We further conduct analysis to investigate the difficulties in SVAMP. Details can be found in the paper. We found that the constraint introduced above has significantly improved the performance on the SVAMP dataset. The constraint is simply disallowing the appearance of negative values. This constraint improves our BERT-based Reasoner by 7 points and 2 points for Roberta-based Reasoner.

## Interpretable Analysis

In this example, we would like to showcase how we can interpret the model predictions.

Question: There are 255 apple trees in the orchard.Planting another 35 pear trees makes the number exactly the same as the apple trees.If every 20 pear trees are planted in a row, how many rows can be planted in total?

Answer: 11.Gold Expression: \((255 - 35) \div 20\).Predicted Expression: \((255 + 35) \div 20\)

Deductive Scores: Prob('255+35=290') = 0.068 > Prob('255-35=220') = 0.062

At the first step of prediction, we can see the model make a mistake by predicting the subtraction as addition. The error can be actually located by the sentence marked in red. We suspect that the "planting another" statement misleads the model to make an "addition" prediction. We then want to revise that sentence and make it convey more accurate semantics. The italic sentence below is the revised sentence.

Question: There are 255 apple trees in the orchard.The number of pear trees is 35 fewer than the apple trees.If every 20 pear trees are planted in a row, how many rows can be planted in total?_Prob(255+35=290) = 0.061 < Prob(255-35=220) = 0.067

Through the word "fewer", we hope the model understands that this part should be a subtraction. This study shows how interpretable predictions help us understand our model behavior.

## Conclusions

Our deductive system is structurally more efficient compared to the tree-based model and is able to provide explainable solving steps. Furthermore, we are able to incorporate prior knowledge as constraints to improve the model performance. Theoretically, the underlying deductive system can not only apply to math word problem solving but also other tasks that require multi-step reasoning and structure predictions.

We also have certain limitations under this framework: the memory consumption is high when we have many mathematical operators and constants. In addition, it is still challenging to efficiently apply beam search in our framework because of the unbalanced distribution at each time step.

## References

Bengio, Yoshua, Yann Lecun, and Geoffrey Hinton. "Deep learning for AI." *Communications of the ACM* 64.7 (2021): 58-65.
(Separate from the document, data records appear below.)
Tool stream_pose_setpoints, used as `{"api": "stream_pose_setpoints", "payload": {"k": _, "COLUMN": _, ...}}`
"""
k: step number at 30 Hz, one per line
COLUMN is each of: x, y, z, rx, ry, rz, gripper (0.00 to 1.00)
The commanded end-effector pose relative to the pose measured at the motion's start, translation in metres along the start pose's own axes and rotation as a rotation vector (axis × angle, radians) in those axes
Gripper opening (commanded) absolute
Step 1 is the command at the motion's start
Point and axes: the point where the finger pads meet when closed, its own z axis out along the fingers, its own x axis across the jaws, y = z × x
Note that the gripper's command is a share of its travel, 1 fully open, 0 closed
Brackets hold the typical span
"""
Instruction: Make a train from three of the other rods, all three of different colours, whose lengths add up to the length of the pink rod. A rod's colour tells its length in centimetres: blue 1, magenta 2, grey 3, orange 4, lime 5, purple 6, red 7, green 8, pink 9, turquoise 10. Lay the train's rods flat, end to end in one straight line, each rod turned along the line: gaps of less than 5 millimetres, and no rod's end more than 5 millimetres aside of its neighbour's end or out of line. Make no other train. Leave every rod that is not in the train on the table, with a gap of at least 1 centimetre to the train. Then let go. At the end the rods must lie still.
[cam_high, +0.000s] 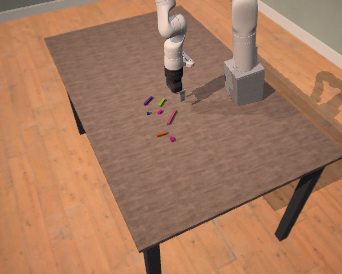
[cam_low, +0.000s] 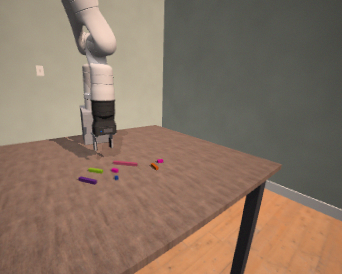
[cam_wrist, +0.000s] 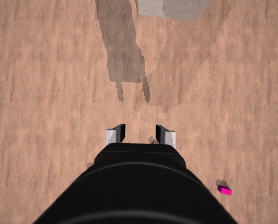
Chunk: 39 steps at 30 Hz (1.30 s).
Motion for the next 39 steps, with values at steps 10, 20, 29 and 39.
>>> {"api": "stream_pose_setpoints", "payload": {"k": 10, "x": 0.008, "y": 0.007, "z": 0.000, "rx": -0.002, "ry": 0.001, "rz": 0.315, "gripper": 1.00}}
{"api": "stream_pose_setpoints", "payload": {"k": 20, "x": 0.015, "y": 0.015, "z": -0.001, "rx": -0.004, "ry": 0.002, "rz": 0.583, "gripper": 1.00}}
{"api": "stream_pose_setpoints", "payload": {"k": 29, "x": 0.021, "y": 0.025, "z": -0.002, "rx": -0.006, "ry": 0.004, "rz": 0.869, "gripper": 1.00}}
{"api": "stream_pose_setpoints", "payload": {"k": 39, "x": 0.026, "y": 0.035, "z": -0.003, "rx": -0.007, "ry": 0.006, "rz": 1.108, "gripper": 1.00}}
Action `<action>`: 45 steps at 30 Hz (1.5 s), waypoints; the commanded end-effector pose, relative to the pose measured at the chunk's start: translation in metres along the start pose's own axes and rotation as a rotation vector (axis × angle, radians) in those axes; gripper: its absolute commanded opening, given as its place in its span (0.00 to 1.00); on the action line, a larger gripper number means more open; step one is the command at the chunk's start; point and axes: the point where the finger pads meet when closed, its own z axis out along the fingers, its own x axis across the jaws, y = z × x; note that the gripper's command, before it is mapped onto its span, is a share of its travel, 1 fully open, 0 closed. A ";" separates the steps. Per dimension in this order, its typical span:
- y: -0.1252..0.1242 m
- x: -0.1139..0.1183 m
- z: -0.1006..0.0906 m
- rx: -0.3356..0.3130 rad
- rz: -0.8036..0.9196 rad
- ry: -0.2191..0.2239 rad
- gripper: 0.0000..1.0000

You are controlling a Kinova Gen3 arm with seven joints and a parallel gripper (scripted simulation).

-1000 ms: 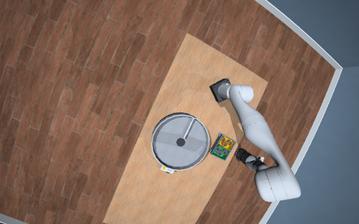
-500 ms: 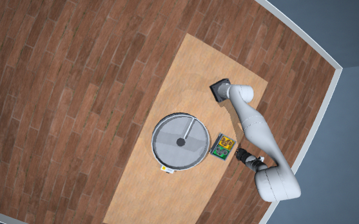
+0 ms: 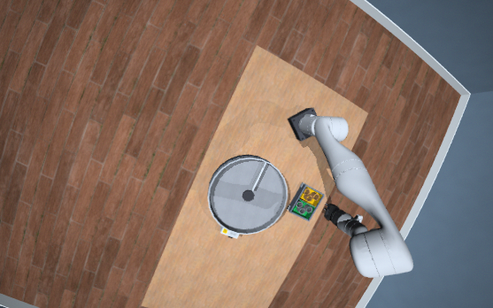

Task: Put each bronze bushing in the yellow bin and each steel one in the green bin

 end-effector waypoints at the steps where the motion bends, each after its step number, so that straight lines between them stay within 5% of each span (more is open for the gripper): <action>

Daniel, Kahneman. "Thinking, fast and slow." (2017).

Chowdhery, Aakanksha, et al. "Palm: Scaling language modeling with pathways." *arXiv preprint arXiv:2204.02311* (2022).

Amini, Aida, et al. "MathQA: Towards Interpretable Math Word Problem Solving with Operation-Based Formalisms." *Proceedings of NAACL,* 2019.

Xie, Zhipeng, and Shichao Sun. "A Goal-Driven Tree-Structured Neural Model for Math Word Problems." Proceedings of *IJCAI*. 2019.